Plots Kaplan-Meier survival curves and calculates hazard ratios, p-values, and confidence intervals.

#### Parameters:
- data: A Pandas DataFrame containing time-to-event data.
- time_col: Column name for the time data.
- event_col: Column name for the event data (1 for event, 0 for censored).
- group_col: Column name for the binary group data.
- group_labels: Labels for the groups (default: None).
- title: Title for the plot (default: None).
- y_label: Label for the y-axis (default: 'Survival Probability').
- x_label: Label for the x-axis (default: 'Time (months)').
- colors: List of colors for the groups (default: ['r', 'b']).

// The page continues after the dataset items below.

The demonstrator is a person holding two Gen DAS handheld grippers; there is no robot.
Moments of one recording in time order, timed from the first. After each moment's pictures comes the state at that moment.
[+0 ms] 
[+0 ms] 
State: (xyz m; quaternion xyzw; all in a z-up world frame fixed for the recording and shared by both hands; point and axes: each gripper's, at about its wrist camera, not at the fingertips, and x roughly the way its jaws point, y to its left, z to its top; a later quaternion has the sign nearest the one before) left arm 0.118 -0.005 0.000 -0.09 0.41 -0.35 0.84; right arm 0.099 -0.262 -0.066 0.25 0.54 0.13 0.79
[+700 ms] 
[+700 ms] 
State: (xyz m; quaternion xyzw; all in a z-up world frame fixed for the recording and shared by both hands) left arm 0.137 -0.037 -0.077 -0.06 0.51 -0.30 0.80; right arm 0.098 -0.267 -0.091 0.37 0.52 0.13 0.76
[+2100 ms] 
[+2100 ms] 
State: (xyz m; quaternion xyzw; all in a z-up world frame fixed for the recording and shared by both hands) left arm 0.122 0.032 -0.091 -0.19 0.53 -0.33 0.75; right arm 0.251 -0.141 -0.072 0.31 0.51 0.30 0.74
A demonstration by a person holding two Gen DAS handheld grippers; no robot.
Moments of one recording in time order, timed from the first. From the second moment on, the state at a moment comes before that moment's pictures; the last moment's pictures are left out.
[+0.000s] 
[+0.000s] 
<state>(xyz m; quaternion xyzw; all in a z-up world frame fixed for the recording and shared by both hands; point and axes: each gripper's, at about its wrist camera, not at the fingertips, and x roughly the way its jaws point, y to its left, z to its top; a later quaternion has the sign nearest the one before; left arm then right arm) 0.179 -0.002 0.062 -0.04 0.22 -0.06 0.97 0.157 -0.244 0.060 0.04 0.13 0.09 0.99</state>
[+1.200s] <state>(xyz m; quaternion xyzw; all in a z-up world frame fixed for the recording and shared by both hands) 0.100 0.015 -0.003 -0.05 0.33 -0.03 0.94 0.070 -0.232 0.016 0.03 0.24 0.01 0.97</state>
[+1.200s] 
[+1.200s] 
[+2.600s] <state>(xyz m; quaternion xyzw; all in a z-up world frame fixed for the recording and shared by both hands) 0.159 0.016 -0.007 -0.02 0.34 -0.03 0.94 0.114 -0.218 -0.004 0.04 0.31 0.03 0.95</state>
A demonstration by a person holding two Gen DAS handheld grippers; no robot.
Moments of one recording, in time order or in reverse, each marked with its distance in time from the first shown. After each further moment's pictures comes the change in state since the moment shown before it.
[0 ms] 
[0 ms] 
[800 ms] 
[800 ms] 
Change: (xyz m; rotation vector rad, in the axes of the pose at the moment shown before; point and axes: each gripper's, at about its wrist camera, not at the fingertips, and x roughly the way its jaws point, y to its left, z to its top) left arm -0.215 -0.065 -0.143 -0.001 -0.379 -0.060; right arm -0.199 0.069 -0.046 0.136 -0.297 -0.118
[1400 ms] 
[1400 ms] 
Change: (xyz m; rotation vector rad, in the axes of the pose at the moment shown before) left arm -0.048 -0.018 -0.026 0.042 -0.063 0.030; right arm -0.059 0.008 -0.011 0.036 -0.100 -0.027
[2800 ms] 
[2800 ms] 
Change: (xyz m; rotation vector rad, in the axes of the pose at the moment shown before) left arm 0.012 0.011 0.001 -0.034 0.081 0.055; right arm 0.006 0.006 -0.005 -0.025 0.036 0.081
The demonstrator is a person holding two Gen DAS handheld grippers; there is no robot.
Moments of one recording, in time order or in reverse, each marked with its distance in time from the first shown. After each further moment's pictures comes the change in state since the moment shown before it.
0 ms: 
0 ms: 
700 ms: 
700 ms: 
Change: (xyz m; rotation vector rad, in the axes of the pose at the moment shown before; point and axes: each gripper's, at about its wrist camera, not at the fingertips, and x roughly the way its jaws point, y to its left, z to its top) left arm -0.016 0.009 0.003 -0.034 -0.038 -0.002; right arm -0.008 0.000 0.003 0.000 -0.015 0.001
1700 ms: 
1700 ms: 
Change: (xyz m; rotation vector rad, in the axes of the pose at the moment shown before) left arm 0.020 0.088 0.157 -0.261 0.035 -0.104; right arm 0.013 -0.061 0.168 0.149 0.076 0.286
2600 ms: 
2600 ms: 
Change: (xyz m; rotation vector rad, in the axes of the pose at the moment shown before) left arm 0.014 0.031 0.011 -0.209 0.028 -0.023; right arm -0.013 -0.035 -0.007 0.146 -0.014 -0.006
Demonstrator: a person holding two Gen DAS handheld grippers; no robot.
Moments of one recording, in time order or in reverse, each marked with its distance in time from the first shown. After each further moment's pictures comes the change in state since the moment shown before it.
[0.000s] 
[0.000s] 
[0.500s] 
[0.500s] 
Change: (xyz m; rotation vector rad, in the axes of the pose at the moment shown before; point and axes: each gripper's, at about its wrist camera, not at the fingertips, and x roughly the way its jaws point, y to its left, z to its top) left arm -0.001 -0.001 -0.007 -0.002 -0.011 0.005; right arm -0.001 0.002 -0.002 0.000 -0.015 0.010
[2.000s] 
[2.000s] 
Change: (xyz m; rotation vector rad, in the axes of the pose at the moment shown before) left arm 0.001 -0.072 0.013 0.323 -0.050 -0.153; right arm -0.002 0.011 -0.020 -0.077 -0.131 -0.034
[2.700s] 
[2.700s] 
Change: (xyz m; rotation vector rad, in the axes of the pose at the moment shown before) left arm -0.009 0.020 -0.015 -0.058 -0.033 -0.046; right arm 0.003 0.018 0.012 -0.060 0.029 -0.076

If more than two groups, please manually provide a list of colors.
- line_styles: Line styles for the groups (default: ’-‘).
- fontsize: Font size for text on KM curve including title, axis labels, and risk tables (default: 18).
- linewidth: Line width of KM curves (default: 2.5).
- show_ci: Whether to show confidence intervals on the KM curves (default: False).
- show_inverted_hr: Whether to show inverted hazard ratio (default: False).
- survival_time_points (list): One or more time point(s) at which to estimate percentage survival (default: None).
- return_summary: Whether to return a summary of survival and hazard ratio statistics (default: False).
- savepath: Complete path (including filename and extension) to save the KM curve plot (default: None).
- **kwargs: Additional matplotlib arguments to pass for plotting KM curves.

#### \*Note:
- PySurv uses a univariable Cox regression model on the 'group_col' variable to compute hazard ratios and p-values. 
- MatSurv deafaults to the 'Mantel-Haenszel' (MH) and 'log rank' method. 
- Under the proportional hazards assumption, Cox regression is equivalent, if not better, to the MH/log-rank method.
- For more information, see [this](https://www.fharrell.com/post/logrank/) and [this](https://discourse.datamethods.org/t/when-is-log-rank-preferred-over-univariable-cox-regression/2344). 

## ToDo
- Clean up and organize the code
- Support m-ary cases
- Color risk tables below the KM curves

If you’d like to contribute to PySurv, here’s how you can help:

1. Fork the repository.
2. Create a new branch (git checkout -b feature/your-feature).
3. Make your changes and commit them (git commit -am 'Add some feature').
4. Push to the branch (git push origin feature/your-feature).
5. Create a pull request.

Please make sure to update tests as appropriate and follow the style guide used in the project.

## License

This project is licensed under the MIT License - see the LICENSE file for details.

## Disclaimer
This code is still in the initial stages and may contain bugs. I make no guarantees for the accuracy of this code. By using this code, you agree to take full responsibility for any issues or inaccuracies that may arise.